On Wednesday, council property and infrastructure manager Peter Hansby said the assessment showed there were no birds nesting in the trees.
"The location of these particular eucalypts, part way up a steep bank, made it impossible to build the necessary footpaths without weakening the root structure of the trees to a point where they become dangerous."
Another 47 trees would be planted along the street, which would become a "significant pedestrian boulevard" linking the town centre with tourism attractions, accommodation and the nearby Lakeview development, Hansby said.
By yesterday afternoon, Gibson Tree Care workers had removed two of the trees.
A local arborist contacted the Mountain Scene last month to say his company and two other local contractors had refused to quote for the work on ethical grounds.

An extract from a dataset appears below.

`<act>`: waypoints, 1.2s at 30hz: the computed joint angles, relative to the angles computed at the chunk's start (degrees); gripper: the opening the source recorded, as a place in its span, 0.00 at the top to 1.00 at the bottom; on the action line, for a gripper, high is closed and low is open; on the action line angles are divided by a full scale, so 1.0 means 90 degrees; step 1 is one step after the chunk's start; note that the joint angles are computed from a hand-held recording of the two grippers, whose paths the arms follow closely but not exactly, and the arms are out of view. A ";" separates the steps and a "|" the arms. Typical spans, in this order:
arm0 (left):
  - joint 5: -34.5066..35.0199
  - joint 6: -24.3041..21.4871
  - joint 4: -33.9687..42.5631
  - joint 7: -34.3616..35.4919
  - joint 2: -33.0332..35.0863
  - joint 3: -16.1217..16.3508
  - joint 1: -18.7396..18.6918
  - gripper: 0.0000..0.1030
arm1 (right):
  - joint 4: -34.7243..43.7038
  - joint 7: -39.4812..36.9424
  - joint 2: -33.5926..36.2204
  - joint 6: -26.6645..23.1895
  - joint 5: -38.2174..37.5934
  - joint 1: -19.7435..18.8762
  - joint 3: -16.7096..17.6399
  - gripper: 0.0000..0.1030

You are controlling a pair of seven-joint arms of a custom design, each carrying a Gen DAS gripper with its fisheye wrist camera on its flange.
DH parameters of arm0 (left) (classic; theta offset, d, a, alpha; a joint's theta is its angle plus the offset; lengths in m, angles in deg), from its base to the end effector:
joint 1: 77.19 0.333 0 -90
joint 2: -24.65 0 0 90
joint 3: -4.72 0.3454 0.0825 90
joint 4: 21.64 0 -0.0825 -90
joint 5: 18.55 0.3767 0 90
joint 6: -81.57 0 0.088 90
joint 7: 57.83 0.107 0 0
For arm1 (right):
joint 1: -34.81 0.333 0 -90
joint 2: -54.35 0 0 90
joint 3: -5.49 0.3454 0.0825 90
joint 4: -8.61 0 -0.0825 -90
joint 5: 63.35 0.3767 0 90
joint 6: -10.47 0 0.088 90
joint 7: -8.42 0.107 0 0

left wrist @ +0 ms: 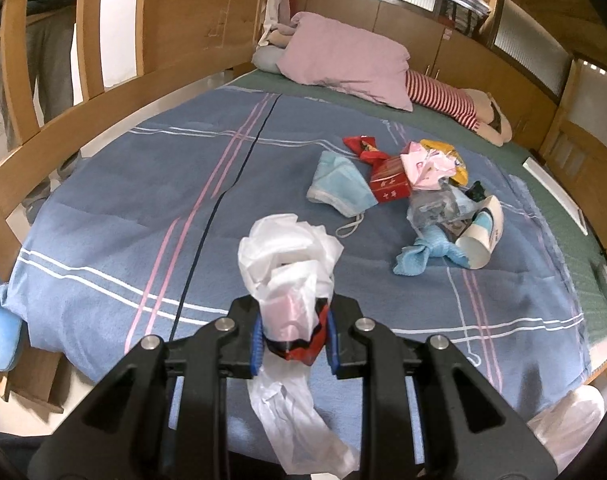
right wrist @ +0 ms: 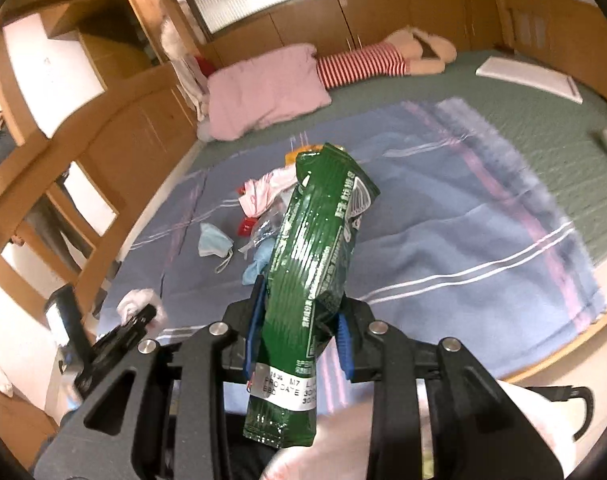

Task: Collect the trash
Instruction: 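Grasp the green snack bag with the right gripper while the left gripper grasps the tissue bag, then drop the green snack bag and tissue bag into the wastebasket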

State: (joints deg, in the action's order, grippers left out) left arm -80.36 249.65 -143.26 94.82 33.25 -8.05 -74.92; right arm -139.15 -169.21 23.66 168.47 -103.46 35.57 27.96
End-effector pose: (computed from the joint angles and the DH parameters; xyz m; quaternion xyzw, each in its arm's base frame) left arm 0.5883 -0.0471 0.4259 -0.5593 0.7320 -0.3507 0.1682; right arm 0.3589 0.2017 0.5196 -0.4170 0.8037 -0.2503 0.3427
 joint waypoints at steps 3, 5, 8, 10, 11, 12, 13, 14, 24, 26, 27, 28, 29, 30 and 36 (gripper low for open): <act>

Their stand was supported by Forest & Bird Otago-Southland and the New Zealand Arboricultural Association, whose secretary, Mark Roberts, described the trees' removal as "intergenerational theft".

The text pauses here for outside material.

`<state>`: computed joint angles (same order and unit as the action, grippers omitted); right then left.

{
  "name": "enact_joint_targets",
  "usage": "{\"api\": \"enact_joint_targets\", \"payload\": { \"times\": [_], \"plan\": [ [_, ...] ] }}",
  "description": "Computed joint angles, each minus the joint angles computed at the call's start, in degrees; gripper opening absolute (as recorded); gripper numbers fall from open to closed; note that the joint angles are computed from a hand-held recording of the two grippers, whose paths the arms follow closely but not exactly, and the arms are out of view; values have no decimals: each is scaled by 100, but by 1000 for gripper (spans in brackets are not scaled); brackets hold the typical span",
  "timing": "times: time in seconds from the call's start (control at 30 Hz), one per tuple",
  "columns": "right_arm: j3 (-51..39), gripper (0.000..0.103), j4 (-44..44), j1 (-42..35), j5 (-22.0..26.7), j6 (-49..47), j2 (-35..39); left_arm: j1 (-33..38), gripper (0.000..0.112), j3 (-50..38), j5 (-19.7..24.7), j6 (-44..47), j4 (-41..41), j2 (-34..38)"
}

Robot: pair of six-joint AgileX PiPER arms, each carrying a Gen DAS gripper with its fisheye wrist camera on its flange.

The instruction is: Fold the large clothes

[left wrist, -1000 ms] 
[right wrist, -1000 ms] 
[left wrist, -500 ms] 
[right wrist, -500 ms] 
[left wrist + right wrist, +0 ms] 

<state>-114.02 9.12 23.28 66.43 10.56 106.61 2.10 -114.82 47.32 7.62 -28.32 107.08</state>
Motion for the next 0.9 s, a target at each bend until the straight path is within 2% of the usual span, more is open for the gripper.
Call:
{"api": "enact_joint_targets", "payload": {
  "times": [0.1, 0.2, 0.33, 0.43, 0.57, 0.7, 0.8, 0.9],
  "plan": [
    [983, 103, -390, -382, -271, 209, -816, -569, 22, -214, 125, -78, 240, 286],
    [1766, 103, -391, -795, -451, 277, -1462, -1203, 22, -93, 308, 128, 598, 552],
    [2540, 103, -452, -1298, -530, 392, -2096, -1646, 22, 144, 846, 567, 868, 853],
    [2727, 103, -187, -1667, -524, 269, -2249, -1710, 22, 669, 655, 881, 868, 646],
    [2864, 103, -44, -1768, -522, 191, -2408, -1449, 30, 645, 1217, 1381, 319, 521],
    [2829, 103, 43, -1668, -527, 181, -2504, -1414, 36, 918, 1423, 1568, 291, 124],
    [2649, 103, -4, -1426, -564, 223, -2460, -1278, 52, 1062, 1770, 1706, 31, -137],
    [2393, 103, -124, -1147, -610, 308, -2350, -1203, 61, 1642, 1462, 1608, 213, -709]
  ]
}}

Two online petitions calling for them to be saved had received a total of more than 1300 signatures by yesterday.
Queenstown resident Brigid Inder told the Otago Daily Times she was in a small group which watched workers begin removing the trees yesterday morning.
She laid a wreath beneath the trees before the work started.
Inder said her 89-year-old mother remembered them from her youth.
The felling "flies in the face" of the council's climate emergency declaration two years ago.
"It doesn't make sense to be cutting down mature, healthy hardwood trees in a climate crisis," Inder said.
"And they're beautiful."
Planners needed to design projects to incorporate the natural environment, she said.